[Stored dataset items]

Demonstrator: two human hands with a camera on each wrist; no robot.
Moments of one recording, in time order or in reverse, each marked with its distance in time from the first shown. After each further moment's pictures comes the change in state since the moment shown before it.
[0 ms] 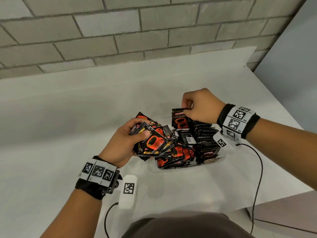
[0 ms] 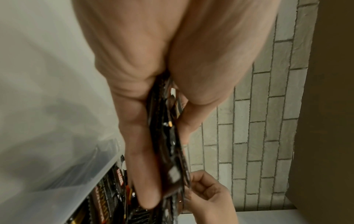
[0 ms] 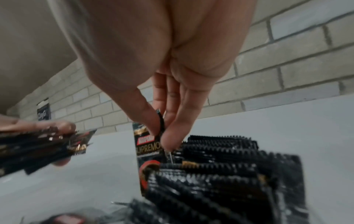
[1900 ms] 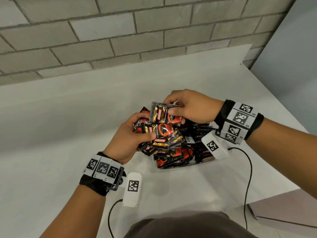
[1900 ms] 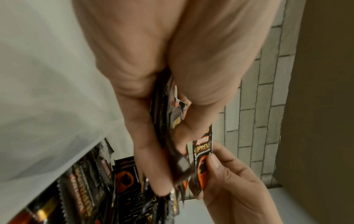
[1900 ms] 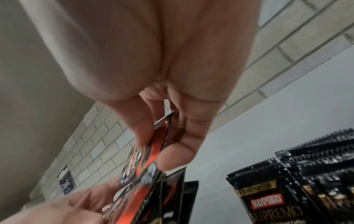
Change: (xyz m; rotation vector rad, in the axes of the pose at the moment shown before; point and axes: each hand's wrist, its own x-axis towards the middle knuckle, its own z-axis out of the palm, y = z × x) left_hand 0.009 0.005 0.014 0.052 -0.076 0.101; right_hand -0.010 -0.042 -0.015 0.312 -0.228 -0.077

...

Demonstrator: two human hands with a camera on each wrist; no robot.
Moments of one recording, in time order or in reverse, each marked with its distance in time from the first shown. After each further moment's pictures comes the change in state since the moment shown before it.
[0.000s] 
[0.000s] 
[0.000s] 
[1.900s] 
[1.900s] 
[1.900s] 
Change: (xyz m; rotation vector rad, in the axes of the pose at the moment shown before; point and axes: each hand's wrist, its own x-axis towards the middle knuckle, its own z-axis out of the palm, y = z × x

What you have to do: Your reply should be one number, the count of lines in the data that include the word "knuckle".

Answer section: 2